There are 4 main types of continual learning methods. In the following paragraphs, they are briefly explained:

Regularization Methods: limit weight updates of the model to preserve important parameters to previous tasks.
Rehearsal Methods: store or generate examples from previous tasks to maintain performance.
Architectural Methods: dynamically grow the network architecture as the model learn new tasks.
Meta-learning: learn how to learn efficiently, enabling quick adaptation to new tasks.

In this research project, I focused on applying architectural methods of continual learning to special type of Neural Network model - Vision Transformers.

Vision Transformers

Vision transformers (ViT) are a type of neural network models designed for vision tasks, inspired by the success of transformers in natural language processing. ViT adjusts the transformer architecture, originally designed for text, to process images. That is done by treating the image as a sequence of patches, similar to how transformers process a sequence of words.

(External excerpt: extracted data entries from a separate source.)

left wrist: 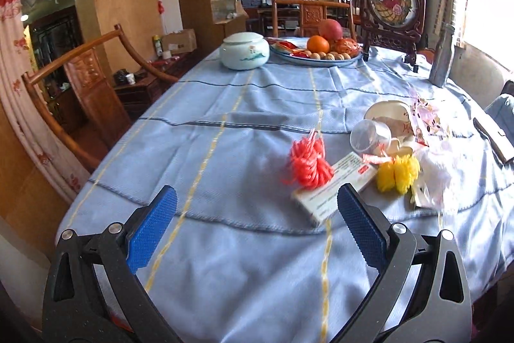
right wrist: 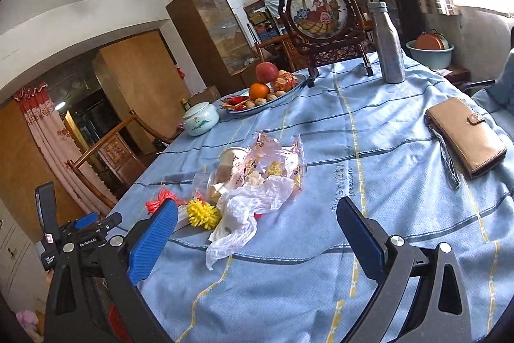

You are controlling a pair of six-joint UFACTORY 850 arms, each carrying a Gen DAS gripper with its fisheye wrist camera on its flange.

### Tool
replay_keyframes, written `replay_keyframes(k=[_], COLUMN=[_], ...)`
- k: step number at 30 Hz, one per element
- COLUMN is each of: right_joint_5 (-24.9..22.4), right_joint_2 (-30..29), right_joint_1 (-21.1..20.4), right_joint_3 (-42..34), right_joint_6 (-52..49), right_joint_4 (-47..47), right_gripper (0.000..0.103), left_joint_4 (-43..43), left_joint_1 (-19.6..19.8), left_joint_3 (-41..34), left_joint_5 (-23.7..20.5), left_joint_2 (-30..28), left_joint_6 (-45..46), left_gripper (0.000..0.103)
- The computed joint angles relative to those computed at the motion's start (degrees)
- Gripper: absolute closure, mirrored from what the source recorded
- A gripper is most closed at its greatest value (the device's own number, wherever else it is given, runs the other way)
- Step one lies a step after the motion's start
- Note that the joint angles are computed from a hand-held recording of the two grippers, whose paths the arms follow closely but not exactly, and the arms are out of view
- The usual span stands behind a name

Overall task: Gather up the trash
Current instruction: 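Return both tools over the remaining trash on the table, then grasp the red string with the left tool while the right tool grasps the pink plastic bag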

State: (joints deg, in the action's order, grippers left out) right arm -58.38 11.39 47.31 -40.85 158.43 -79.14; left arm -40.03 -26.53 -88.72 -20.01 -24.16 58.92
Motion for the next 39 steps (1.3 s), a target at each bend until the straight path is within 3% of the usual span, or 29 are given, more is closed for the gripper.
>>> replay_keyframes(k=[7,11,18,23,27,29,32,39], right_joint_5=[6.8,11.7,21.9,26.6,32.7,34.7,36.1,38.8], right_joint_2=[0.5,0.1,-1.9,-4.0,-3.6,-4.2,-4.4,-7.9], right_joint_1=[-7.0,-11.7,-20.3,-23.7,-26.2,-27.2,-27.6,-27.7], right_joint_3=[-0.4,-1.4,-2.4,-2.1,-0.3,-0.3,0.1,-3.4], right_joint_6=[-3.4,-6.6,-4.9,-1.0,5.2,3.7,8.0,-0.2], right_joint_4=[-1.6,-2.3,-8.1,-11.5,-16.3,-13.5,-16.9,-13.6], right_gripper=[0.006,0.006,0.006,0.006,0.006,0.006,0.006,0.006], left_joint_4=[10.5,12.3,13.7,15.0,13.7,12.5,11.2,10.9], left_joint_1=[-2.0,-2.1,-2.6,-2.8,-2.3,-2.2,-2.1,-2.1], left_joint_3=[-11.6,-19.6,-28.5,-32.1,-30.2,-29.6,-28.3,-29.4], left_joint_5=[-6.8,-14.0,-21.0,-23.4,-20.9,-20.0,-19.2,-20.6], left_joint_2=[-8.7,-14.3,-20.5,-23.3,-22.3,-22.0,-21.2,-21.9], left_joint_6=[-12.2,-17.4,-22.1,-25.0,-25.6,-24.7,-23.3,-22.8], left_gripper=[0.007,0.007,0.007,0.014,0.013,0.013,0.011,0.009])
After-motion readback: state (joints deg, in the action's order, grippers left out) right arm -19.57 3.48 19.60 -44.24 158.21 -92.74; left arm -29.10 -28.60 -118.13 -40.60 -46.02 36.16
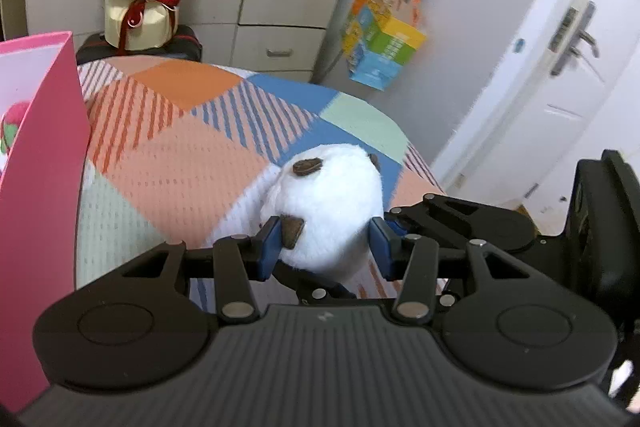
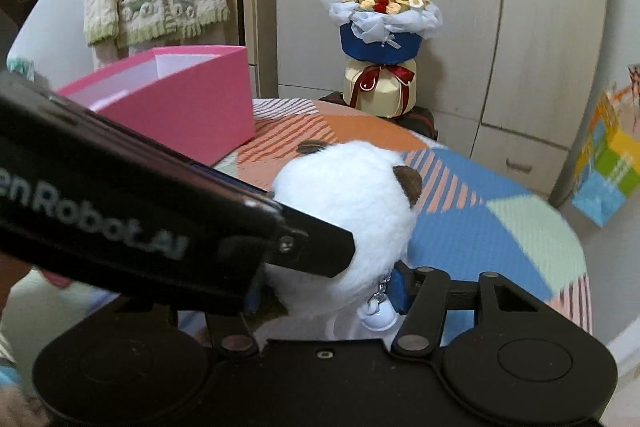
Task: Organize soft objects
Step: 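Lift the white-brown plush and carry it into the pink box with the left gripper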
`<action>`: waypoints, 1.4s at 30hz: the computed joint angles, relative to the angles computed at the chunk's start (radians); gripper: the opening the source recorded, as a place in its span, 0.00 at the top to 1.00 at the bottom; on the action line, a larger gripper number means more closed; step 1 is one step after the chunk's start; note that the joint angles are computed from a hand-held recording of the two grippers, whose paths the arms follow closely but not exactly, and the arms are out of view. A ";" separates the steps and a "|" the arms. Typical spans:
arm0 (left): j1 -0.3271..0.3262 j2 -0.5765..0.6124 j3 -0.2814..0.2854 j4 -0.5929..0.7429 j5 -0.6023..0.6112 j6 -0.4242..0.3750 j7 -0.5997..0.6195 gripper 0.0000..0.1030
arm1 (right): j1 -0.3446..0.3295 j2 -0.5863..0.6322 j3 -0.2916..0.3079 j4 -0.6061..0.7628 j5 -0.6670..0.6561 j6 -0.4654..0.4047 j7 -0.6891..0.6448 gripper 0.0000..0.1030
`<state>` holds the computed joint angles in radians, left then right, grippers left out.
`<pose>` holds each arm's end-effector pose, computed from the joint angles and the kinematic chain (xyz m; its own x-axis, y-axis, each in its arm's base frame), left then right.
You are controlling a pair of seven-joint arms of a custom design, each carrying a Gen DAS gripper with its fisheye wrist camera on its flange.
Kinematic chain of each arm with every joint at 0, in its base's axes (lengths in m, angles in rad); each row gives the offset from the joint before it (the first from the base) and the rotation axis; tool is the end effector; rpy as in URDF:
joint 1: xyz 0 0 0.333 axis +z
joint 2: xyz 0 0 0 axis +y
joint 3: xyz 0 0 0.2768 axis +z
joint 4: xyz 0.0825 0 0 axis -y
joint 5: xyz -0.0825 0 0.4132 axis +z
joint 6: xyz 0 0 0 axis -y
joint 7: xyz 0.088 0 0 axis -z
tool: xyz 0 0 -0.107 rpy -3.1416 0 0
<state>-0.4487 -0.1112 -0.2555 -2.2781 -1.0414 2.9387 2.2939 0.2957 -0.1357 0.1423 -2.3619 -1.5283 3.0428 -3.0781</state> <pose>0.4616 -0.3207 0.4113 -0.5584 -0.7683 0.3128 -0.6819 0.2104 -0.7005 0.4343 0.2883 0.3622 0.2896 -0.9571 -0.0045 -0.5839 -0.1729 -0.7932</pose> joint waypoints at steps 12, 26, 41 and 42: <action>-0.084 -0.311 0.087 -0.260 -0.116 -0.133 0.176 0.56 | 0.019 -0.227 0.143 -0.200 0.192 -0.061 0.165 0.39; -0.084 -0.767 0.133 -0.592 0.140 -0.193 -0.069 0.59 | 0.102 -0.316 0.262 -0.235 0.475 -0.101 0.033 0.39; -0.024 -1.072 0.296 -0.723 0.340 -0.207 -0.125 0.59 | 0.148 -0.168 0.286 0.009 0.521 -0.153 -0.220 0.39; -0.021 -1.064 0.313 -0.714 0.343 -0.202 -0.112 0.59 | 0.149 -0.148 0.285 0.035 0.510 -0.158 -0.221 0.39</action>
<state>-0.4701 -1.1751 0.0579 -2.9919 -0.6988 2.7370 2.1815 0.4446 -0.2834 0.4276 -2.3271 -1.0180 2.8853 -3.2988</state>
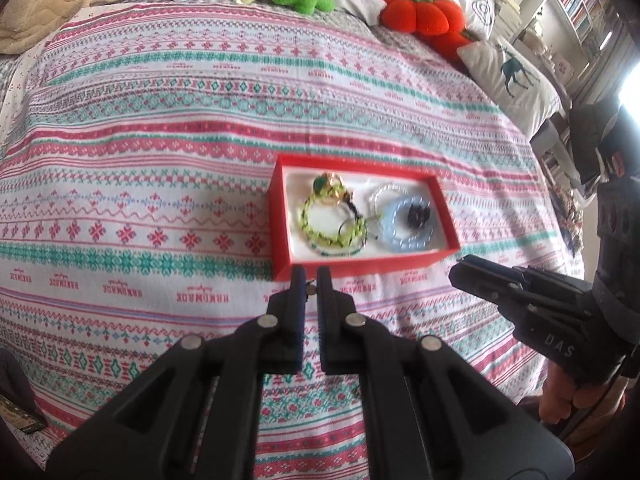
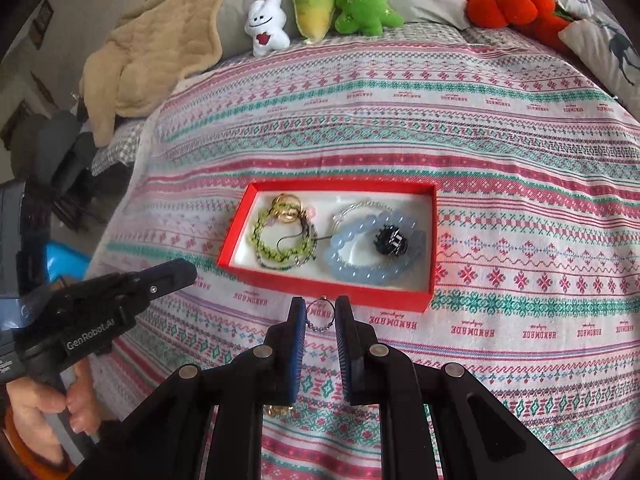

Image to the left. The process is as follows:

Image Patching: Divides the input image into fixed-size patches.
Patch Embedding: Flattens and linearly projects the patches into lower-dimensional space.
Position Embedding: Adds learnable position embeddings to retain spatial information.
Transformer Encoded: Processes the sequence of patch embeddings using self-attention mechanisms.

Adaptive Distillation of Adapters

Image to the left. The process is as follows:

The approach uses a limited pool of new parameters called adapters.
It adds new adapters to the ViT architecture as the model learns new tasks.
There is a limit to the number of adapters.
Once the limit is reached, for new tasks:
- It measures the transferability score with previously learned tasks.
- It distills with the adapter that has the highest transferability score.

This research project focuses on implementing the above apprach (ADA) which is still in progress.